◆ Exercise aim:
What is the count of lines in the data that hold the string "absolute"? State the number alone.

Segment Open

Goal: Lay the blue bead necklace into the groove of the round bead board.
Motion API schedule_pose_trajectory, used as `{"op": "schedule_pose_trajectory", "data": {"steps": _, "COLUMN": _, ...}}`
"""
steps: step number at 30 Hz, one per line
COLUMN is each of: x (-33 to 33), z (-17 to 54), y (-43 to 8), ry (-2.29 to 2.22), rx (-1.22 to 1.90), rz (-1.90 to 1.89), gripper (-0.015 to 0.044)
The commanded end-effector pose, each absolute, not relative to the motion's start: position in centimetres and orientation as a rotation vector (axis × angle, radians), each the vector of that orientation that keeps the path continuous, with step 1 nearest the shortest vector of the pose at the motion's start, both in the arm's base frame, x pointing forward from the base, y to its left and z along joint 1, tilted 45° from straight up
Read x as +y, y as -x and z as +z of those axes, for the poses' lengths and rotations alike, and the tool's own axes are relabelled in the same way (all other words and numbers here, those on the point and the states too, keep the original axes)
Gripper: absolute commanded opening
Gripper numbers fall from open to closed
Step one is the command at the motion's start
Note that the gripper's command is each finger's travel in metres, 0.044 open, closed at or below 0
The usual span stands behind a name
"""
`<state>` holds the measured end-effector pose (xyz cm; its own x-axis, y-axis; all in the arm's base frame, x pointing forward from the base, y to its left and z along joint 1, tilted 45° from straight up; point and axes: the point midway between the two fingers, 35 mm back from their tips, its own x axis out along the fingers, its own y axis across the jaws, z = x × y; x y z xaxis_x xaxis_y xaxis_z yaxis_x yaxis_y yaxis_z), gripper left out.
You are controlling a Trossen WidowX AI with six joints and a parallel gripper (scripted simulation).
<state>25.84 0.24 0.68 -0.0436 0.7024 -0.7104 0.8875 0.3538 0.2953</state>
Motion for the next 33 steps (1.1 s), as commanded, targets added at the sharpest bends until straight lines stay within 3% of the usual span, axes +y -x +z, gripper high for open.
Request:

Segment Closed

◆ Task answer:
2